:: PROMPT ::
Return exactly the lines below, starting with the one that has "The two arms" and going on through the one that has "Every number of".

:: DATASET CONTENT ::

---*---

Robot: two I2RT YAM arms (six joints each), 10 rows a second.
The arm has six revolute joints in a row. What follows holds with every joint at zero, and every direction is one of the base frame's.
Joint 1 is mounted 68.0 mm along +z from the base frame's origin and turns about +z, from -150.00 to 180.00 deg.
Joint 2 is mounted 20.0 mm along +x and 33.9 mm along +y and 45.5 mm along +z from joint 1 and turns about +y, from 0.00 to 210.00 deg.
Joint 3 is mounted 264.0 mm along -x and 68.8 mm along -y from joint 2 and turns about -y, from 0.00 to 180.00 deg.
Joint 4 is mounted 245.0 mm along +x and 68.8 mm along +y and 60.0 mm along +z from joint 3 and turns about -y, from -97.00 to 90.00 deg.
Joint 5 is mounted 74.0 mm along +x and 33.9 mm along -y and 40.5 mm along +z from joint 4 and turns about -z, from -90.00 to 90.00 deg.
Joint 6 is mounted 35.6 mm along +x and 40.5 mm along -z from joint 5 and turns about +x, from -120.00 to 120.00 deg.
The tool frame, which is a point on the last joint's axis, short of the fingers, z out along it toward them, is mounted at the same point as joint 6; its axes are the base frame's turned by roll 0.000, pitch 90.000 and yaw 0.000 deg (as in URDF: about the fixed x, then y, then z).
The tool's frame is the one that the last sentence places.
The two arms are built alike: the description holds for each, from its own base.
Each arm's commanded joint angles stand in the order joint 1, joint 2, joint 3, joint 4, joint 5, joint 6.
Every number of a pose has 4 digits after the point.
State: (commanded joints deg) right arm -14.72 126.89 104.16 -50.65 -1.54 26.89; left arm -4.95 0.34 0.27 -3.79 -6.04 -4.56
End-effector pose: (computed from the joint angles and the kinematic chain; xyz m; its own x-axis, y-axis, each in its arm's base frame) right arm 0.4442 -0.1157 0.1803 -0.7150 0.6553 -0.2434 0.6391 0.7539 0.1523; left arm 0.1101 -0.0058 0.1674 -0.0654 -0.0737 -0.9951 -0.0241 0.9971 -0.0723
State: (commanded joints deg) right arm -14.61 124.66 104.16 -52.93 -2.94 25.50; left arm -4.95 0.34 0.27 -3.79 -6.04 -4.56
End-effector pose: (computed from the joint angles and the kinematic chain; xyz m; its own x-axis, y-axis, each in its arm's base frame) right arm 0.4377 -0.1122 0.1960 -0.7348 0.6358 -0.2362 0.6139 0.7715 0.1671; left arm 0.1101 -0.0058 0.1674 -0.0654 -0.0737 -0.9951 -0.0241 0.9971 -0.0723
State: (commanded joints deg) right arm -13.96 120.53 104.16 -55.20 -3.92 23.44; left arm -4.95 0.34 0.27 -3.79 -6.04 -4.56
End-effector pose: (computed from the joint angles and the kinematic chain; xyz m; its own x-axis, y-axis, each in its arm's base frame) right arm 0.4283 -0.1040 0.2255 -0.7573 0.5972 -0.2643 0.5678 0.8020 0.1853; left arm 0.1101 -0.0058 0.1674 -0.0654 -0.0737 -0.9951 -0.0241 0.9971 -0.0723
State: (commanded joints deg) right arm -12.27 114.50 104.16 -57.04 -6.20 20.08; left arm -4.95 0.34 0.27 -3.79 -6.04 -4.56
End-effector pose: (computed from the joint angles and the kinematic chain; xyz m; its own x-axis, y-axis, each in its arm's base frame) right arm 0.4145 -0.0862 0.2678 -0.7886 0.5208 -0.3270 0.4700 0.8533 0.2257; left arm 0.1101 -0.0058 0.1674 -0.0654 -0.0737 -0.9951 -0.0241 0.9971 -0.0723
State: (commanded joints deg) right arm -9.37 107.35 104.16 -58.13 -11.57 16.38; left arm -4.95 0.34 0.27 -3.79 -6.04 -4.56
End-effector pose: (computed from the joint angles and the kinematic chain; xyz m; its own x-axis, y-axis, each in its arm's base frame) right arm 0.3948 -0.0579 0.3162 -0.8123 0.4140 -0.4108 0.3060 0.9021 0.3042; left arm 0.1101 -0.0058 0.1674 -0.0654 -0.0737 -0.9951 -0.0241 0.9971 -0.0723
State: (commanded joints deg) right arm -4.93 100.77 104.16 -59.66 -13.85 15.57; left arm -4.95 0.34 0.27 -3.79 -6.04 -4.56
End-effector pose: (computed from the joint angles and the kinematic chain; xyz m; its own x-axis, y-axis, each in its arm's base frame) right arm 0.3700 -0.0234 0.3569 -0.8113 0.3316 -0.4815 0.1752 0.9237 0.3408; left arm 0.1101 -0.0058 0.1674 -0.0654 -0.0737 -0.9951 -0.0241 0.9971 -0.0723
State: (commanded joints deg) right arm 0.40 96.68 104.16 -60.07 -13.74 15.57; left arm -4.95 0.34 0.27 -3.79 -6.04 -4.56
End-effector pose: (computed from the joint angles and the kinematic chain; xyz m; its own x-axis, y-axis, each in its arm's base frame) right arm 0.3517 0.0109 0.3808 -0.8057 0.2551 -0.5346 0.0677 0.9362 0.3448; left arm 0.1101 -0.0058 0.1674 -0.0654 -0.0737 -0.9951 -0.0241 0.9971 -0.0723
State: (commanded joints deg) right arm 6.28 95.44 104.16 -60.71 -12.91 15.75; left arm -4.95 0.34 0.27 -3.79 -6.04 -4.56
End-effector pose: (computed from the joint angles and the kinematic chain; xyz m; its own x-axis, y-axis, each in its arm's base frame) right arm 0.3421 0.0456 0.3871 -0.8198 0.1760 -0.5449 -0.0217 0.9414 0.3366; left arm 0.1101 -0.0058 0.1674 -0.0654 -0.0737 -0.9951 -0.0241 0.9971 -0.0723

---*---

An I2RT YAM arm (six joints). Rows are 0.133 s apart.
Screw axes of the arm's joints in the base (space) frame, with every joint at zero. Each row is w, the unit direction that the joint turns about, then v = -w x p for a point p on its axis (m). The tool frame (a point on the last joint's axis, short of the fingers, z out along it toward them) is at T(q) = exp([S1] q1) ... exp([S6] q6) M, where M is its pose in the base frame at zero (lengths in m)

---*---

:: REPLY TO THE EXERCISE ::
The two arms are built alike: the description holds for each, from its own base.
Each arm's commanded joint angles stand in the order joint 1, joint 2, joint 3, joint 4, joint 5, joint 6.
Every number of a pose has 4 digits after the point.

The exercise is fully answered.